WORK ITEM: Show the lines of the material that contain the word "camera".

DATA BLOCK:
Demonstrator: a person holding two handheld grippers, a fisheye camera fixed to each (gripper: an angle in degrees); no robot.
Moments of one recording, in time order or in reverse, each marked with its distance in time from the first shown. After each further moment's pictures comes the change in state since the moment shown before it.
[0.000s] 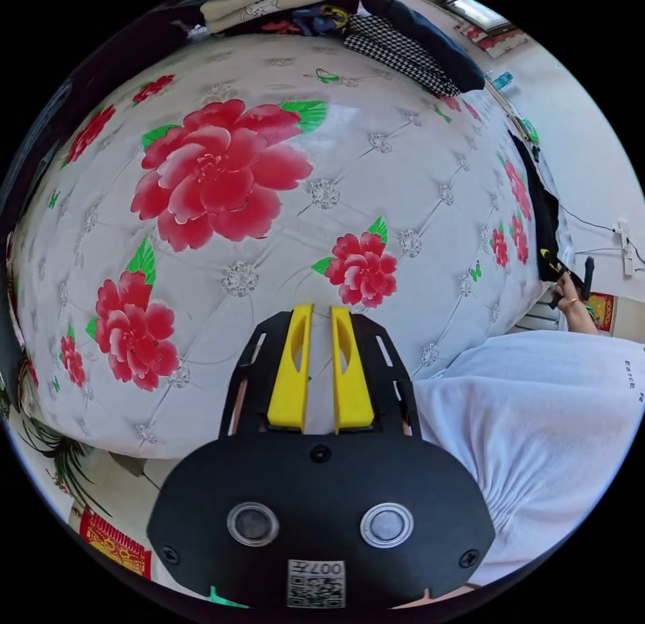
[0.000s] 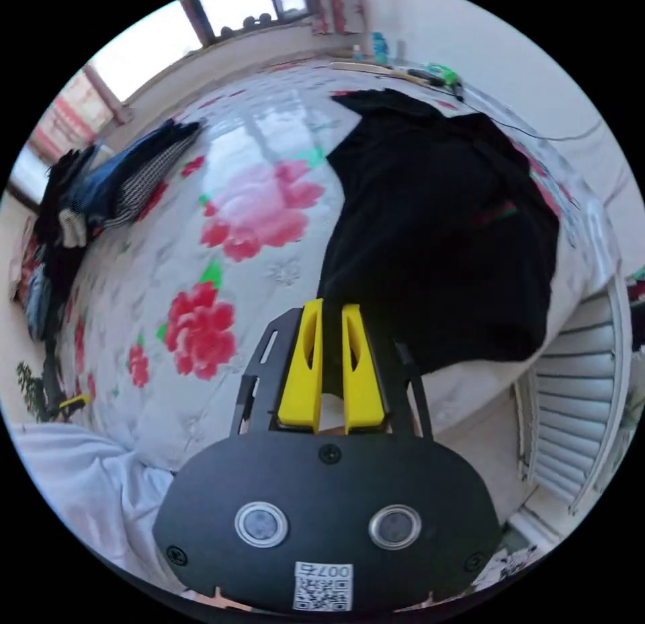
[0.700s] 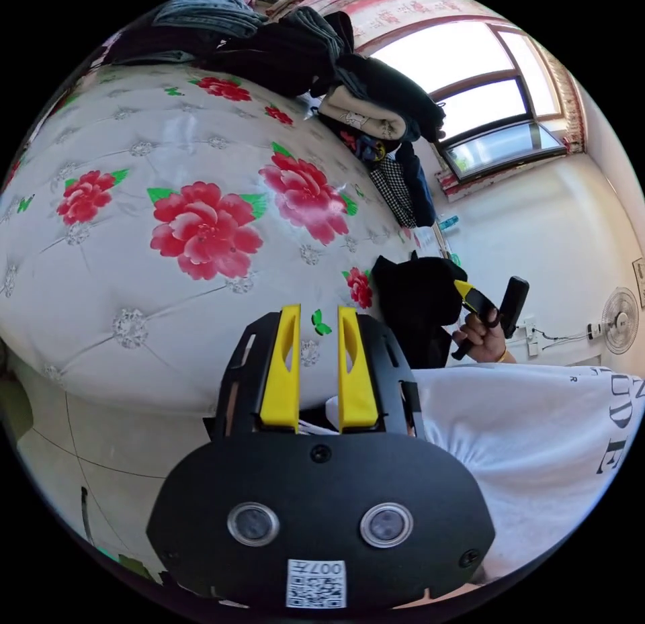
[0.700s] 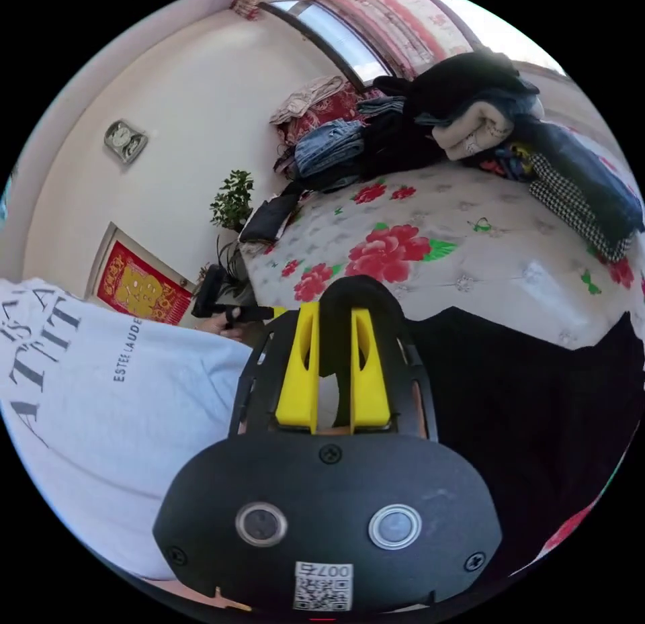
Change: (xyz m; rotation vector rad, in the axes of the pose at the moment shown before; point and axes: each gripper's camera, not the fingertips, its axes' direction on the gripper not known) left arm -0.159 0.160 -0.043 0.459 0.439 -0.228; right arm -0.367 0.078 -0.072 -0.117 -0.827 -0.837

ANSWER TO THIS TASK:
Demonstrator: a person holding two handheld grippers, a fisheye camera fixed to each (gripper: an angle in degrees); no robot.
Change: (xyz m; rotation vector rad, in the axes of the pose at the moment shown before; point and axes: each gripper's camera, not the fingertips, its axes' direction on the gripper not known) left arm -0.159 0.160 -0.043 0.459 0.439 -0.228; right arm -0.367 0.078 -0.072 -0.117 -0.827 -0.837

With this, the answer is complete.